WORK TASK
No line of the records may be dropped; print them all again exactly.

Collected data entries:

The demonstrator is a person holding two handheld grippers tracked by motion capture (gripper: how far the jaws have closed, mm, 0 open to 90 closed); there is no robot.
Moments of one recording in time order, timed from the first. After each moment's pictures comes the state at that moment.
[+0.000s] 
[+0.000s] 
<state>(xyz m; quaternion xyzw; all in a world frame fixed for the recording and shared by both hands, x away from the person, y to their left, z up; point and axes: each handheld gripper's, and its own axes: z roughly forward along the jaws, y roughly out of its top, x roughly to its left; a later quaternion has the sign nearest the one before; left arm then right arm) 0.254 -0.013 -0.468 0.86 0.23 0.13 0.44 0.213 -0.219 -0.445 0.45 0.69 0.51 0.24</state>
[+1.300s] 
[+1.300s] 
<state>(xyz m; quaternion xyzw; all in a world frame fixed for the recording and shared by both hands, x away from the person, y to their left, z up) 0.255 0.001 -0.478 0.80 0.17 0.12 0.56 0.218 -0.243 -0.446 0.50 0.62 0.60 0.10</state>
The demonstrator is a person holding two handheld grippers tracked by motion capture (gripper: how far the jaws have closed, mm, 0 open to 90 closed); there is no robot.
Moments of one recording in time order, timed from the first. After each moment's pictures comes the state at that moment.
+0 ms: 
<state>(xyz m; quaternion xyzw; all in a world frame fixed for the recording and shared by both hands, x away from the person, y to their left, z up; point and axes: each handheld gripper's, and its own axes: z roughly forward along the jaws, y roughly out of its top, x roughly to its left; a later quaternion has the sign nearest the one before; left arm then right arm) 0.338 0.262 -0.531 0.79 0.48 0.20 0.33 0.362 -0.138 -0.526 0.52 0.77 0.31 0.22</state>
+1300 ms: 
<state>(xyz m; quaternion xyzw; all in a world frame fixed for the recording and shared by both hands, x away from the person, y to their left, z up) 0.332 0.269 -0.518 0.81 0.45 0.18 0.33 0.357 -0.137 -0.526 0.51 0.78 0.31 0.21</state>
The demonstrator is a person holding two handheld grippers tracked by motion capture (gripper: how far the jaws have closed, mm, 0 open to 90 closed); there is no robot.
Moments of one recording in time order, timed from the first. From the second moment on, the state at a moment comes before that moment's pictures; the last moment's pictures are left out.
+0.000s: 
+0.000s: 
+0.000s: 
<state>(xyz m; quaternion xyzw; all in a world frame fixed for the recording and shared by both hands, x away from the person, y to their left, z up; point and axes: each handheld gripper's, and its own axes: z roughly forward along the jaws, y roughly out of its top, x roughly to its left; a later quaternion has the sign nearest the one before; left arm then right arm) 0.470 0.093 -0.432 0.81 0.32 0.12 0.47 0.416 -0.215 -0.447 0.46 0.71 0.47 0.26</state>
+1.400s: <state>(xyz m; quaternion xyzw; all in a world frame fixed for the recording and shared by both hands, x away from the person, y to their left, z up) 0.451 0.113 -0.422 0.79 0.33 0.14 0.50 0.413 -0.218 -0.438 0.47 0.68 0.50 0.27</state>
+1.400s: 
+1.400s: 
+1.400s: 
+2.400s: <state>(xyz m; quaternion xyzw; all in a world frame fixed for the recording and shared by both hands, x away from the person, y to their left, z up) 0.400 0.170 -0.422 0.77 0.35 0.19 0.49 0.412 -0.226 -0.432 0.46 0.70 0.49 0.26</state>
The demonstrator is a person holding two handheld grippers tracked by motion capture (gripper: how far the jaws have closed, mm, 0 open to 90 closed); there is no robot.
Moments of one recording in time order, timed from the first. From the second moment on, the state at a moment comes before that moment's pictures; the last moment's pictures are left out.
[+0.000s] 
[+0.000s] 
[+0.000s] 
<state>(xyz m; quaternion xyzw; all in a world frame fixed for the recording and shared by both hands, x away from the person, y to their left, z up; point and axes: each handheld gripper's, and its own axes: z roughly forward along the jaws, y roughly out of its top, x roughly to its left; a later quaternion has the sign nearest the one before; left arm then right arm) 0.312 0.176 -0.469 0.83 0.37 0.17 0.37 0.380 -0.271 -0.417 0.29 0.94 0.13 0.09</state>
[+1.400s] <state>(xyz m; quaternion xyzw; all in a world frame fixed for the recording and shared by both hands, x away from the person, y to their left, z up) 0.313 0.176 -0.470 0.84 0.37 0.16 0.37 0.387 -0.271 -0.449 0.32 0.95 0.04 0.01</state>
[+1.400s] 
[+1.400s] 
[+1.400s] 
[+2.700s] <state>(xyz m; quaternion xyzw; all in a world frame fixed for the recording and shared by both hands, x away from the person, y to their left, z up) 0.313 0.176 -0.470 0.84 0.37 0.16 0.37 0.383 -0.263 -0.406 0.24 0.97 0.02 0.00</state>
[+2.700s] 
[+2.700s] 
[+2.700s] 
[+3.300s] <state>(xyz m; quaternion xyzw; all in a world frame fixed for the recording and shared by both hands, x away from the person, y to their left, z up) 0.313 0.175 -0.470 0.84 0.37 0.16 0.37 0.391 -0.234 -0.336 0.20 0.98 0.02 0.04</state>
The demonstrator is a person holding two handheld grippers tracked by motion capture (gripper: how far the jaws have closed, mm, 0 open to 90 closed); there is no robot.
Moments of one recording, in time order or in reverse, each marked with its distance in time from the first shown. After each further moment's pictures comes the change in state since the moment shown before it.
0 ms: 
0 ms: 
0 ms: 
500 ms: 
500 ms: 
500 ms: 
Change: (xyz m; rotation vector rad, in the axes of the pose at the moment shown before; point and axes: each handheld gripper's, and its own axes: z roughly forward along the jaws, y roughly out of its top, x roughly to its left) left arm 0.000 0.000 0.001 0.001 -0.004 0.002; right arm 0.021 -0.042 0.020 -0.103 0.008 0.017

OUTPUT
The demonstrator is a person holding two handheld grippers tracked by motion capture (gripper: how far the jaws have closed, mm, 0 open to 90 closed); there is no robot.
Moments of one recording in time order, timed from the first. After each moment's pictures comes the state at that moment.
[+0.000s] 
[+0.000s] 
<state>(xyz m; quaternion xyzw; all in a world frame fixed for the recording and shared by both hands, x away from the person, y to their left, z up; point and axes: each handheld gripper's, and its own axes: z roughly forward along the jaws, y roughly out of its top, x roughly to its left; a later quaternion has the sign nearest the one before; left arm then right arm) 0.254 -0.013 -0.468 0.86 0.23 0.13 0.44 0.213 -0.219 -0.445 0.45 0.69 0.51 0.24</state>
[+1.300s] 
[+1.300s] 
<state>(xyz m; quaternion xyzw; all in a world frame fixed for the recording and shared by both hands, x away from the person, y to their left, z up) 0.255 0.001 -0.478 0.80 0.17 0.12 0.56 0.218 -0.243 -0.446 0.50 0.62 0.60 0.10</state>
The demonstrator is a person holding two handheld grippers tracked by motion capture (gripper: how far the jaws have closed, mm, 0 open to 90 closed); there is no robot.
Moments of one recording in time order, timed from the first. After each moment's pictures comes the state at that moment.
+0 ms: 
<state>(xyz m; quaternion xyzw; all in a world frame fixed for the recording and shared by both hands, x away from the person, y to their left, z up; point and axes: each handheld gripper's, and its own axes: z roughly forward along the jaws, y roughly out of its top, x roughly to its left; a later quaternion has the sign nearest the one before; left arm then right arm) 0.338 0.262 -0.531 0.79 0.48 0.20 0.33 0.362 -0.138 -0.526 0.52 0.77 0.31 0.22</state>
+1300 ms: 
<state>(xyz m; quaternion xyzw; all in a world frame fixed for the recording and shared by both hands, x away from the person, y to their left, z up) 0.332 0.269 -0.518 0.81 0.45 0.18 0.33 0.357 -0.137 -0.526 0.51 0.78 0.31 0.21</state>
The demonstrator is a person holding two handheld grippers tracked by motion capture (gripper: how far the jaws have closed, mm, 0 open to 90 closed); there is no robot.
Moments of one recording in time order, timed from the first. From the second moment on, the state at a moment comes before that moment's pictures; the last moment's pictures are left out.
+0.000s: 
+0.000s: 
+0.000s: 
<state>(xyz m; quaternion xyzw; all in a world frame fixed for the recording and shared by both hands, x away from the person, y to their left, z up; point and axes: each handheld gripper's, and its own axes: z roughly forward along the jaws, y roughly out of its top, x roughly to its left; a later quaternion has the sign nearest the one before; left arm then right arm) 0.470 0.093 -0.432 0.81 0.32 0.12 0.47 0.416 -0.215 -0.447 0.46 0.71 0.47 0.26</state>
+1.400s: <state>(xyz m; quaternion xyzw; all in a world frame fixed for the recording and shared by both hands, x away from the person, y to their left, z up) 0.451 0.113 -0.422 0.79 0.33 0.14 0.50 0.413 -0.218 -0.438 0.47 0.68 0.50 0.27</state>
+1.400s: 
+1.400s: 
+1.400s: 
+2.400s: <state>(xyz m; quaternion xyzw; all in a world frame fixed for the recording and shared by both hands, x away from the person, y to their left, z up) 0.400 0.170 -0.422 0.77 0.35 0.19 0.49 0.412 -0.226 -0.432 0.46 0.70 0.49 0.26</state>
The demonstrator is a person holding two handheld grippers tracked by motion capture (gripper: how far the jaws have closed, mm, 0 open to 90 closed); there is no robot.
Moments of one recording in time order, timed from the first. From the second moment on, the state at a moment comes before that moment's pictures; the last moment's pictures are left out.
[+0.000s] 
[+0.000s] 
[+0.000s] 
<state>(xyz m; quaternion xyzw; all in a world frame fixed for the recording and shared by both hands, x away from the person, y to their left, z up; point and axes: each handheld gripper's, and its own axes: z roughly forward along the jaws, y roughly out of its top, x roughly to its left; a later quaternion has the sign nearest the one before; left arm then right arm) 0.312 0.176 -0.469 0.83 0.37 0.17 0.37 0.380 -0.271 -0.417 0.29 0.94 0.13 0.09</state>
[+1.400s] <state>(xyz m; quaternion xyzw; all in a world frame fixed for the recording and shared by both hands, x away from the person, y to their left, z up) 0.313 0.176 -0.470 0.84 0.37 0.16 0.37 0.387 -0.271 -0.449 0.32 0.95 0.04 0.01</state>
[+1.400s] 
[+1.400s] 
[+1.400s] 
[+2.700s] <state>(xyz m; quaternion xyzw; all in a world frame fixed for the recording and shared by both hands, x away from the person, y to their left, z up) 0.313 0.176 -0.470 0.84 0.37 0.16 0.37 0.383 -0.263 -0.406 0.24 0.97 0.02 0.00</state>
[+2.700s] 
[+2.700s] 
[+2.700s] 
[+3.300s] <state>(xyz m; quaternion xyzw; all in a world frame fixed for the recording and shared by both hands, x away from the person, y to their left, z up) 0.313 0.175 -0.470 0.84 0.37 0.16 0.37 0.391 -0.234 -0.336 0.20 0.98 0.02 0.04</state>
The demonstrator is a person holding two handheld grippers tracked by motion capture (gripper: how far the jaws have closed, mm, 0 open to 90 closed); there is no robot.
Moments of one recording, in time order or in reverse, each marked with its distance in time from the first shown. After each further moment's pictures comes the change in state since the moment shown before it.
0 ms: 
0 ms: 
0 ms: 
500 ms: 
500 ms: 
500 ms: 
Change: (xyz m; rotation vector rad, in the axes of the pose at the moment shown before; point and axes: each handheld gripper's, and its own axes: z roughly forward along the jaws, y roughly out of its top, x roughly to its left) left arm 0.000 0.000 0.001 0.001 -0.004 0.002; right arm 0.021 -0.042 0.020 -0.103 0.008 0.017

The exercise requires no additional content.